Now for a bit of good news: Rationality may be breaking out in the hedge fund world.
Investors are punishing funds that have engaged in questionable behavior and balking at ever-escalating fees. Regulators are showing uncharacteristic backbone, insisting that they will not merely fight the last war when it comes to new rules.
That's a big change from the old way of doing business in hedge fund land, which was to reward failure and ignore problems.
Think back to Long-Term Capital Management. The multibillion-dollar hedge fund imploded spectacularly in 1998, presaging much of the larger financial crisis a decade later. The fund's implosion was caused by excessive leverage and gigantic derivatives positions.
The Federal Reserve Bank of New York engineered a Wall Street bailout and, in the immediate aftermath, regulators and investors professed a desire for change. Yet John W. Meriwether, the impresario who had blown up L.T.C.M., soon gathered billions in new assets -- only to blow up again. Regulators watched passively as hedge funds grew meteorically without close monitoring.
Now after the financial collapse of 2007-8, changes are dribbling in. It's all the more surprising since hedge funds were not a cause of the crisis. Banks, especially Wall Street firms, get the credit for that. Plenty of hedge funds went out of business, but almost none of them were systemically important enough to stoke fears of a wider panic.
Nevertheless, the changes are welcome.
One hopeful sign is that institutions like pension funds and foundations are pulling money from hedge funds that acted cavalierly during and after the crisis. They are nervous about the insider trading scandal sweeping the industry.
Funds that had spectacular returns only to crash during the crisis, like Atticus Capital, have wound up their operations. At Harbinger Capital, the founder lent himself money from the fund, and investors have punished him for it. Shumway Capital tried to change its management structures without giving investors what they considered adequate notice, and now it is closing. Funds that have been ensnared in the insider trading investigation, fairly or not, are shutting their doors.
When liquidity dried up at the height of the crisis, certain funds prevented investors from taking money out of their firms. Now, some are suffering large-scale redemptions.
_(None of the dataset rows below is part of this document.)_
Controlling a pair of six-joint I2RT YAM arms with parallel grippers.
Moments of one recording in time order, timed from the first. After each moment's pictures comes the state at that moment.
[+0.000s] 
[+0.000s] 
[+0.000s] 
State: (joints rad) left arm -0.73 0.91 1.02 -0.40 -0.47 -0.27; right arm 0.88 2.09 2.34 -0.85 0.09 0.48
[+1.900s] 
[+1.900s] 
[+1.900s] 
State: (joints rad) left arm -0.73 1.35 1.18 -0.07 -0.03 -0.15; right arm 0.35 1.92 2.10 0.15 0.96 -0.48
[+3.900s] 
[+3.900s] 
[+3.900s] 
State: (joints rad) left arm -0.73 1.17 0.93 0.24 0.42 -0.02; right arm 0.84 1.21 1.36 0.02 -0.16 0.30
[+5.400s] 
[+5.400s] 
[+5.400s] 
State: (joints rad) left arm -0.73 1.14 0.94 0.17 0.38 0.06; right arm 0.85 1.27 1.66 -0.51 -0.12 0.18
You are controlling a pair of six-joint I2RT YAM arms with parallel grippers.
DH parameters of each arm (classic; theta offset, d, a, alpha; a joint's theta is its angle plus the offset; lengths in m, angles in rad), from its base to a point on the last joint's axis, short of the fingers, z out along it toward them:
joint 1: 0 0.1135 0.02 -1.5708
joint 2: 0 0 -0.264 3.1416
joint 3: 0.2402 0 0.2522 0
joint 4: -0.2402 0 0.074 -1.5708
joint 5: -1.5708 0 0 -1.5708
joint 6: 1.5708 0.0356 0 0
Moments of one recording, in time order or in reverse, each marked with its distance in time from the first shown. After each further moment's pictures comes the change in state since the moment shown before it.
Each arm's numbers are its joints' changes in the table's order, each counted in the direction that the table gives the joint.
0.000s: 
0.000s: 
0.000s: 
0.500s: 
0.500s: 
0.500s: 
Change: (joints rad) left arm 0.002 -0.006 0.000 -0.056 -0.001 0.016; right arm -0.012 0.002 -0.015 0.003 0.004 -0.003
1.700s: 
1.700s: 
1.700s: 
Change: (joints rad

D. E. Shaw, the gigantic hedge fund complex, lost investors throughout last year even though it invoked triggers on terms agreed in advance. Other funds engaged in the more controversial practice of suspending redemptions without a previous contractual agreement. Investors have reacted bitterly to both kinds of suspensions.
Another sign of the new rationality is that hedge fund fees are finally creeping downward, a trend long predicted that had not ever managed to arrive.
In the past, hedge funds have been something of a “Giffen good” -- that unusual market phenomena of demand rising as the price climbs. The more the hedge funds charged and the more exclusive they were, the more they were desired. Incentive fees, however, have finally begun to ebb, down to 19 percent, from 19.3 percent three years ago according to Hedge Fund Research.
D. E. Shaw is lowering the management fee on its Composite Fund to 2.5 percent from 3 percent and dropping its performance fee to 25 percent from 30 percent. D. E. Shaw declined to comment on the changes and, with about $19 billion under management, something tells me the firm will manage to scrape by, even with lower rates.
Still, fees ought to come down -- the performance hasn't been there.
Sure, there are examples of funds with spectacular returns, like Daniel S. Loeb's Third Point, which had a 34 percent gain last year. Over all, however, performance lagged the stock market. Both the Hedge Fund Research composite index and its index of equity-based hedge funds trailed the Standard & Poor's 500-stock index's total return two years running.
Hedge fund managers justifiably argue that investors shouldn't expect funds to beat the market every year. A well-managed hedge fund is devised to make money in good markets and bad, with less volatile returns.
But since many hedge funds lost spectacular sums in 2008, their credibility has been shaken. It turned out they weren't hedging enough and were more correlated to the markets than they should have been. Investors weren't getting what they are paying for.
We'll see how long these positive developments last. Investors put almost $150 billion into hedge funds in the fourth quarter, a record, according to Hedge Fund Research. Assets now stand at $1.9 trillion, just below the peak reached before the financial crisis.
Still, funds that aim for slow-and-steady returns appear to be thriving amid the new risk-averse mood.
And as money rushes back to the industry, regulators seem poised to impose the first genuine controls on it. Hedge funds will have to register and disclose more about their activities to financial overseers.
Last week, the Federal Reserve issued its definitions of what a “significant nonbank financial institution” will be, drawing the lines broadly enough to include big hedge funds. The Fed, properly, has judged institutions' significance based, in part, on how interconnected they are: how many trades they do, how many counterparties they have, how much they have borrowed. It's a good, and necessary, step toward policing systemic risk in the system.
Just because hedge funds didn't cause the last crisis doesn't mean they can't cause the next one.